Task statement -> Take every line of the material below that includes the string "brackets" and copy it out.

─── Extracted information ───

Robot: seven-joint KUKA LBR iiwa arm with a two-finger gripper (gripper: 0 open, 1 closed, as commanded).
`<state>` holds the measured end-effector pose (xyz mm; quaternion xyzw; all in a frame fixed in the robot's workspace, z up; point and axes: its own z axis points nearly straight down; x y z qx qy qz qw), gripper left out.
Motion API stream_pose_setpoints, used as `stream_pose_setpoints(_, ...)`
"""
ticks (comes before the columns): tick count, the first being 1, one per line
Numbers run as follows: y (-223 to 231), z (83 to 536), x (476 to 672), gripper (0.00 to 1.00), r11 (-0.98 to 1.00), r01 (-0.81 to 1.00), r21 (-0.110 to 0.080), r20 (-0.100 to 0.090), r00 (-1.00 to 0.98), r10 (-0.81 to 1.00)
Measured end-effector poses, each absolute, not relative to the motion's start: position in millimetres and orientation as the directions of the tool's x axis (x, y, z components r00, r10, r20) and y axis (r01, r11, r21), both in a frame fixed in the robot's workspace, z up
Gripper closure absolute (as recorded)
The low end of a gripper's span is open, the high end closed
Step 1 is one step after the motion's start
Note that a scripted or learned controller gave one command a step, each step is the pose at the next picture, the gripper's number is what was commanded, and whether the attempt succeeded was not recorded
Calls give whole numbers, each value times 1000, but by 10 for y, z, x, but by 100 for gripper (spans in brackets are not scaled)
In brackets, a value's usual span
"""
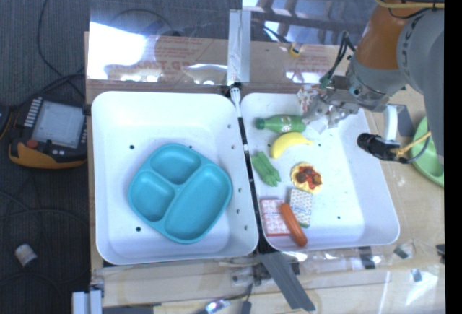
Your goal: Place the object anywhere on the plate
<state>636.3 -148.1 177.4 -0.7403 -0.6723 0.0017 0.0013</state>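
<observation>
The left bin (pixel 108 161) holds the plate (pixel 180 192), a teal dish with three sections, lying flat near the bin's middle with nothing on it. The right bin (pixel 361 182) carries all the small things, bunched toward its left half, beside the wall between the two bins. The arm (pixel 393 24) reaches in over this bin's far right corner, and its gripper (pixel 323 112) hangs low just right of the bottle (pixel 280 123), a green one lying on its side. Whether the gripper is parted or closed, I cannot tell, and nothing shows in it. Just below the bottle lies a yellow banana (pixel 289 143), touching it or nearly so. A green pod (pixel 266 168) lies to the left, a pizza slice (pixel 306 176) to the right. Nearest the front sit a red-patterned box (pixel 273 217), a sausage (pixel 293 224) and a checked wedge (pixel 302 204), crowded together.
</observation>
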Motion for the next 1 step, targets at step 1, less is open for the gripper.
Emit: stream_pose_setpoints(1, -740, 1826, 6405, 100, -92, 996, -4, 0, 92, 996)
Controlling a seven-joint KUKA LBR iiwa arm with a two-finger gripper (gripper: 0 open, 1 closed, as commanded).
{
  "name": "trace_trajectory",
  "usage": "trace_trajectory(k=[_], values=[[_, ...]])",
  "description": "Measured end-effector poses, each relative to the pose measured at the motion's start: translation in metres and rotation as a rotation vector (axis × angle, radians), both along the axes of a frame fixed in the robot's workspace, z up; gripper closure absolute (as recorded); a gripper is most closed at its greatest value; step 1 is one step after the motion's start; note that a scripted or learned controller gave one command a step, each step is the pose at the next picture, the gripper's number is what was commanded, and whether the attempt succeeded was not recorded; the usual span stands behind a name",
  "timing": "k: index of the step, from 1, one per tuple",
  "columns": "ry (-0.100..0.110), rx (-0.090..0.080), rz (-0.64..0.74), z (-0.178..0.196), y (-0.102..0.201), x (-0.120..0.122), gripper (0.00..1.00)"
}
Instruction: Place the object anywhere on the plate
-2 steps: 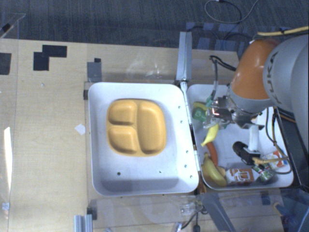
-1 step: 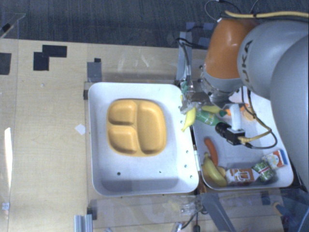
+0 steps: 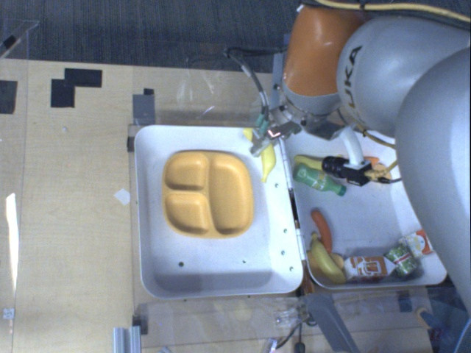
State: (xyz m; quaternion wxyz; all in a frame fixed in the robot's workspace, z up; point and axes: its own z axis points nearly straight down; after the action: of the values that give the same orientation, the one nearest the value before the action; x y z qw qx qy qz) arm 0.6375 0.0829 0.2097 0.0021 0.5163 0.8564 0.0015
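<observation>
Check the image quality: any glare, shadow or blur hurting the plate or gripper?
Camera view: the yellow plate is evenly lit and sharp; soft shadow falls along the left bin near its lower wall; the gripper is small and slightly blurred, with a yellow object beside it; streaky glare on the bench at far left.

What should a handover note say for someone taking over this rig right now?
Gripper: above the top right corner of the left bin, with a thin yellow object hanging just below it; whether the fingers grip it cannot be read from here.
Plate: yellow, three compartments, in the left bin, nothing on it.
Right bin: green bottle, carrot, banana, a small carton and a green packet.
Done: the yellow object sits by the divider between the bins, beside the plate's upper right corner.
Left: carry it over the plate and set it down.
</observation>
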Motion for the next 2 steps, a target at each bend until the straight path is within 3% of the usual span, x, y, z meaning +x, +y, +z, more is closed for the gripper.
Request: trace_trajectory(k=[1,2], values=[[0.0,-0.001,0.013,-0.026,-0.008,0.021,1.0],[0.0,0.001,0.061,-0.028,0.069,0.033,1.0]])
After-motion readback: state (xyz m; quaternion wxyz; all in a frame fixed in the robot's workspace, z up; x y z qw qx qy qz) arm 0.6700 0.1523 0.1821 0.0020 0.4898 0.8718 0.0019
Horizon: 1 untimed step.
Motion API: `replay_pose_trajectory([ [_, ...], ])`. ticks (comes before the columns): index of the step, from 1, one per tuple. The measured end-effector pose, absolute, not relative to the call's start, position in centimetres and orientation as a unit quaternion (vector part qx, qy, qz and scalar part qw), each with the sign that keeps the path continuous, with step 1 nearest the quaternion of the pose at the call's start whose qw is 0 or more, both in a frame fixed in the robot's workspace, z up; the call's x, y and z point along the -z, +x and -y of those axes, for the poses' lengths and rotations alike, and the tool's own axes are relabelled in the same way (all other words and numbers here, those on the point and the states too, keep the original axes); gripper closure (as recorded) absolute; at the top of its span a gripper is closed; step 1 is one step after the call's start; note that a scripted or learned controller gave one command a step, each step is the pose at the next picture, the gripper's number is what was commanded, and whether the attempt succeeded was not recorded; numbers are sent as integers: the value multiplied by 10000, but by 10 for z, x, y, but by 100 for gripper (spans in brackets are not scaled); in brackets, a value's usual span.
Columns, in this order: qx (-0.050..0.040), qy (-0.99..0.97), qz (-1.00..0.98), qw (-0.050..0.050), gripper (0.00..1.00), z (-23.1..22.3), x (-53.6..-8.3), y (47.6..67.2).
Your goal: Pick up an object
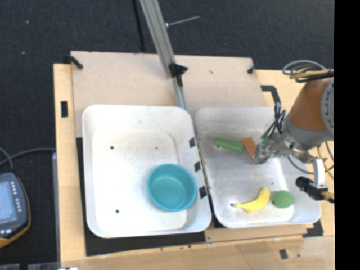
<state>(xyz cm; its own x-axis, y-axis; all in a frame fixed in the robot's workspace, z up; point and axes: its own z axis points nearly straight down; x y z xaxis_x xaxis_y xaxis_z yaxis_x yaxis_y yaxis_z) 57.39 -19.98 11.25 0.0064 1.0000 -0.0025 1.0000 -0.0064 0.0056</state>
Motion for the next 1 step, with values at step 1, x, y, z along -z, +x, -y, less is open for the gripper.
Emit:
replay_pose_trajectory([
  [1,-23,7056,-7086,31,100,192,-169,570],
])
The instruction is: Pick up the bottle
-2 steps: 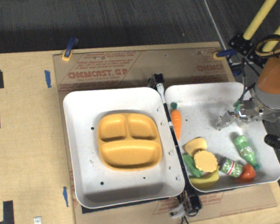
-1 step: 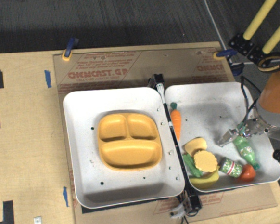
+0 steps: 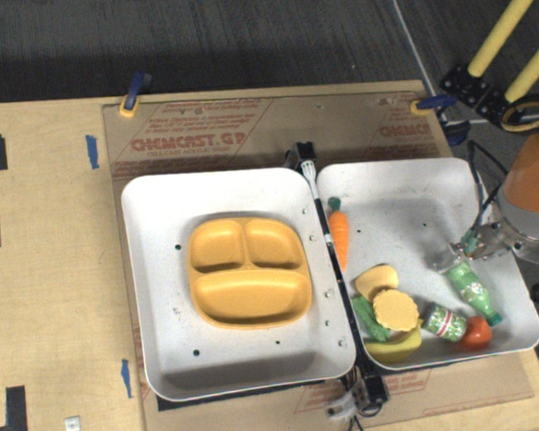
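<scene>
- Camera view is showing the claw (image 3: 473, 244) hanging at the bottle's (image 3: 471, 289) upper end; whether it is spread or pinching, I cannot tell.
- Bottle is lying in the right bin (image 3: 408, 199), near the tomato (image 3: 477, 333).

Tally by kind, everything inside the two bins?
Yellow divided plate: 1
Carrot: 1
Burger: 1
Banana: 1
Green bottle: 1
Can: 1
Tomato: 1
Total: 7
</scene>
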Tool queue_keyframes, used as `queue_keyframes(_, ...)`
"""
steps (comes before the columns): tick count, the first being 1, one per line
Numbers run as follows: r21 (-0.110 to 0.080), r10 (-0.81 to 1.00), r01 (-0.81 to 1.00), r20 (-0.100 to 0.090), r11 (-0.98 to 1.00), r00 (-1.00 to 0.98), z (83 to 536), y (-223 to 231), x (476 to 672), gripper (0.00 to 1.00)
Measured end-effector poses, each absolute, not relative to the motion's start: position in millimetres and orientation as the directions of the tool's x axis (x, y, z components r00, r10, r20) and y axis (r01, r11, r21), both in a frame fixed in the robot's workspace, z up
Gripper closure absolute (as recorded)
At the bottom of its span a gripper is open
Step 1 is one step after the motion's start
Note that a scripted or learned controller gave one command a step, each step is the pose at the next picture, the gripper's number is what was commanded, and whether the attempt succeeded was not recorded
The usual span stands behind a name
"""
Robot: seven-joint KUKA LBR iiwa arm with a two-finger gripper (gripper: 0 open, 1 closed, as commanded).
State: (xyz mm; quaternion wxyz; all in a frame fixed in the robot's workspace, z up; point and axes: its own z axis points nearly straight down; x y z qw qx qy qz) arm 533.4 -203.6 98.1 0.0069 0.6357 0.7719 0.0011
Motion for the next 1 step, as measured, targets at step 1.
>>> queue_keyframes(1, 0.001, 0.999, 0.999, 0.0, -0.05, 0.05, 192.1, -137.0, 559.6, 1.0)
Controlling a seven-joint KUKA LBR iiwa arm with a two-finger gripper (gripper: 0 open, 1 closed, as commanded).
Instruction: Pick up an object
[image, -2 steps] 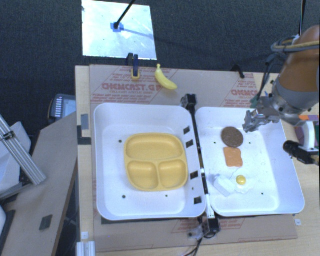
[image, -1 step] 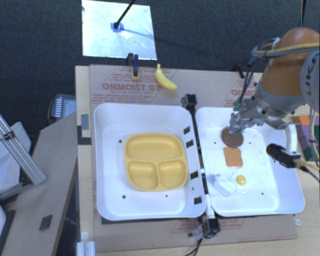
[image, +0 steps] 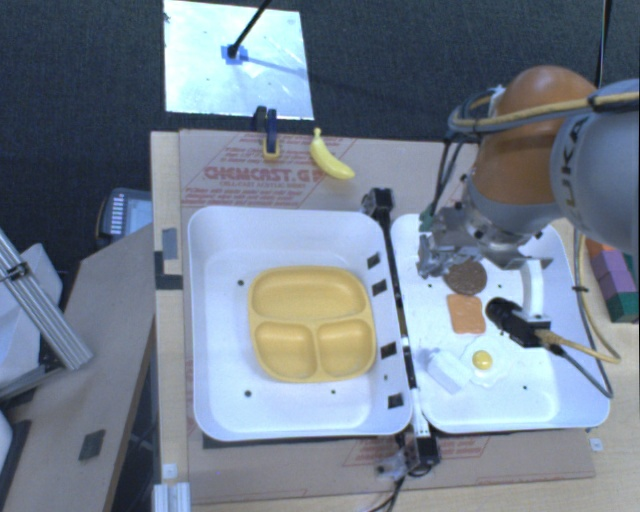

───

Answer to the problem ->
Calls give whole numbers, each value times 1000, but by 10 for y, z, x, but by 100 for gripper (spans in brackets are not scaled)
In brackets, a value's usual span
Motion API: `replay_pose_trajectory([ [_, ...], ])`. ticks (comes before the columns): index of the step, from 1, one per tuple. The measured end-effector pose, absolute, not relative to the call's start, position in centimetres and orientation as a unit quaternion (vector part qx, qy, qz and scalar part qw), each with the sign that keeps the path continuous, with step 1 nearest the quaternion of the pose at the call's start whose qw is 0 or more, both in a frame fixed in the robot's workspace, z up; the call's x, y and z point along the -z, +x and -y of those axes, for the poses' lengths and rotations alike, and the tool's own axes are relabelled in the same way (all other words and numbers here, those on the point and the states too, keep the original axes); gripper closure (as recorded) absolute; at the top of its span a gripper is closed; step 1 is one step after the call's start; note that a scripted or learned controller gave one command a step, each step is the pose at the next picture, the gripper's number is what was commanded, and whether the attempt succeeded was not recorded; numbers are sent as integers: the value multiplied by 10000, but by 10 for z, x, y, but by 100 for gripper (spans in brackets are not scaled); in brackets, a value's usual span.

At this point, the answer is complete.